Task directions:
Find, in the records below, the line that contains "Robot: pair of" and the line that contains "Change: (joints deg". Copy those two lines and everything between them exactly, but not the pictures.

START Data for this task

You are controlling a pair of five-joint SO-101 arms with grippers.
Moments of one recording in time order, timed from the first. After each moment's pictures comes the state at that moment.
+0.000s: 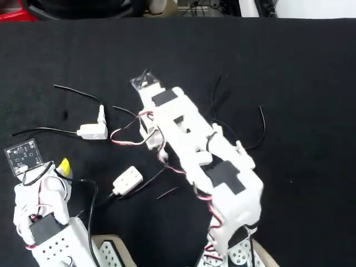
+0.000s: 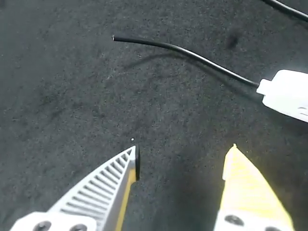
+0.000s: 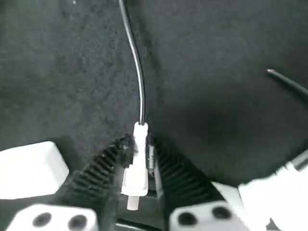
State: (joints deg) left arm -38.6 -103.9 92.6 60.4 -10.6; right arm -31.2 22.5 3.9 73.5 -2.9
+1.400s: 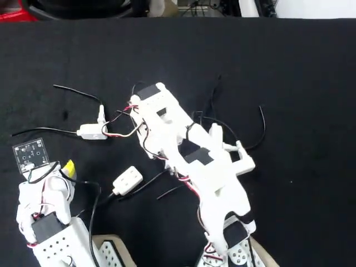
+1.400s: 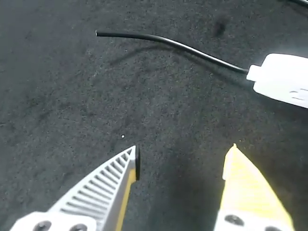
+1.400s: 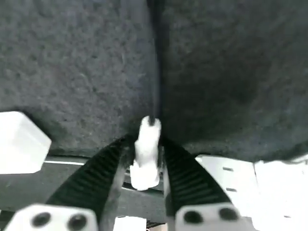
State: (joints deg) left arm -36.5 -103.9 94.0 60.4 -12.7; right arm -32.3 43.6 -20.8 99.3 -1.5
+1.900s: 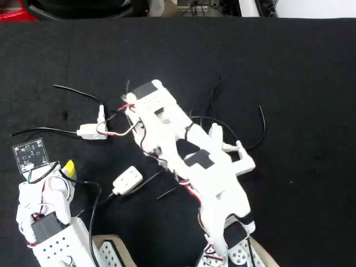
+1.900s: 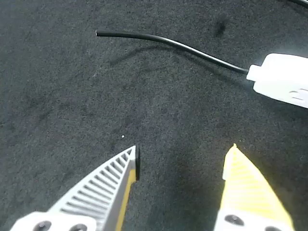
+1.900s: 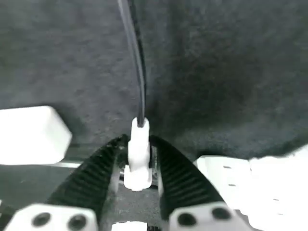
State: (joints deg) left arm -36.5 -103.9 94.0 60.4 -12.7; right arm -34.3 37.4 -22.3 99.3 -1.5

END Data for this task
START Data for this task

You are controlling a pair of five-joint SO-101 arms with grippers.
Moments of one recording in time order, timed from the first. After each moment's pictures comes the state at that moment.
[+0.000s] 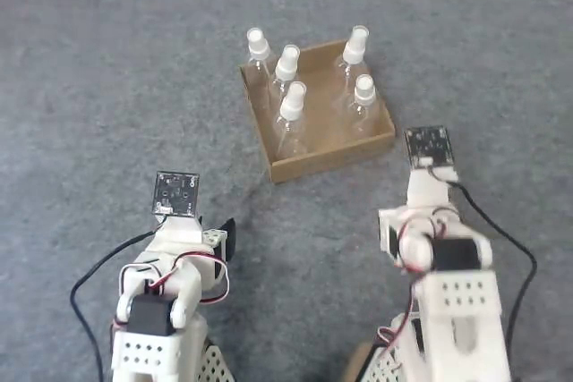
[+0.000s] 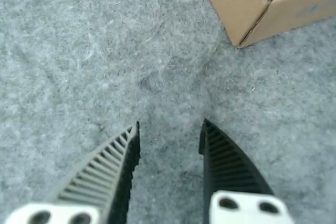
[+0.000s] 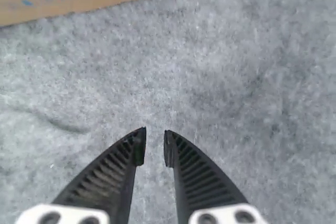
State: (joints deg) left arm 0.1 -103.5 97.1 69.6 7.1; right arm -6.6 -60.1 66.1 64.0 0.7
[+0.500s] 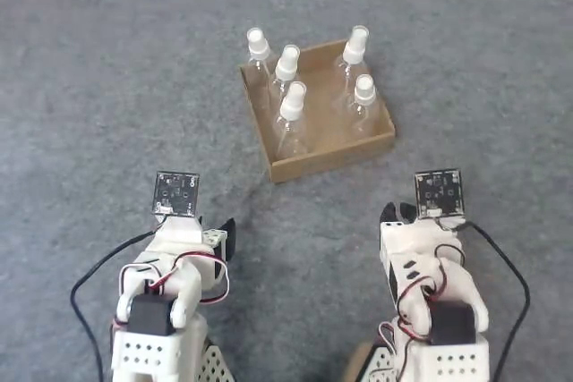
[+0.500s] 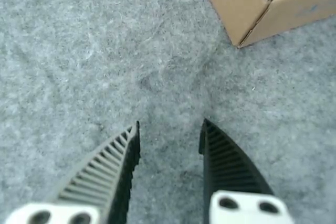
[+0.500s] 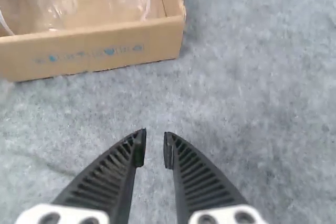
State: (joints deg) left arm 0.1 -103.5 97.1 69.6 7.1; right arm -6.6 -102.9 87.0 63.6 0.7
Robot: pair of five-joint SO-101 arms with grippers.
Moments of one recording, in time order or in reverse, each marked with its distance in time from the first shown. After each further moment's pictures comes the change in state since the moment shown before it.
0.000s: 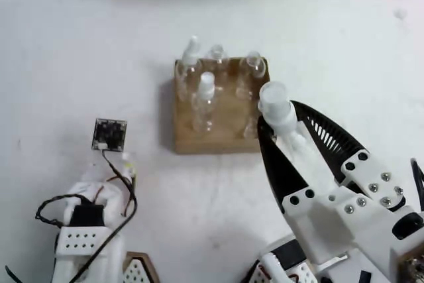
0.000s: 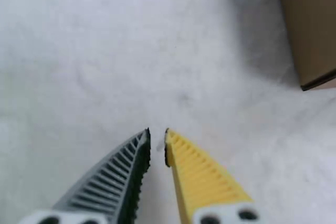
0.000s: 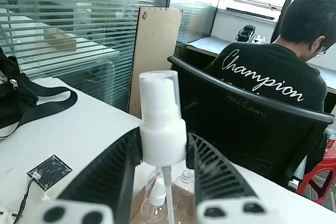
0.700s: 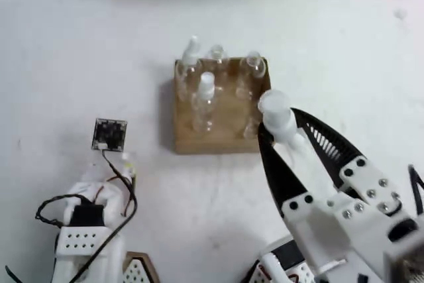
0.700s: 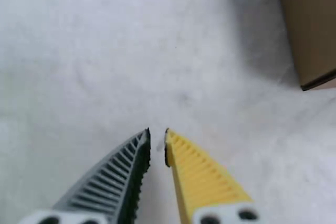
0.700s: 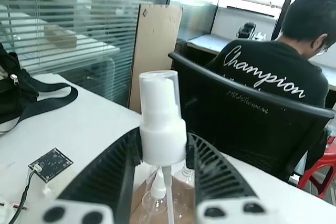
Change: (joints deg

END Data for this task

Result for this task:
Robot: pair of five-joint SO-101 arms with grippers.
Moments of one recording, in time order or in reverse, each marked with its distance in time from the first shown. After each further moment's pictures comes the change in state since the moment shown before it.
0.000s: 
0.000s: 
0.000s: 
0.700s: 
0.700s: 
0.700s: 
Change: (joints deg

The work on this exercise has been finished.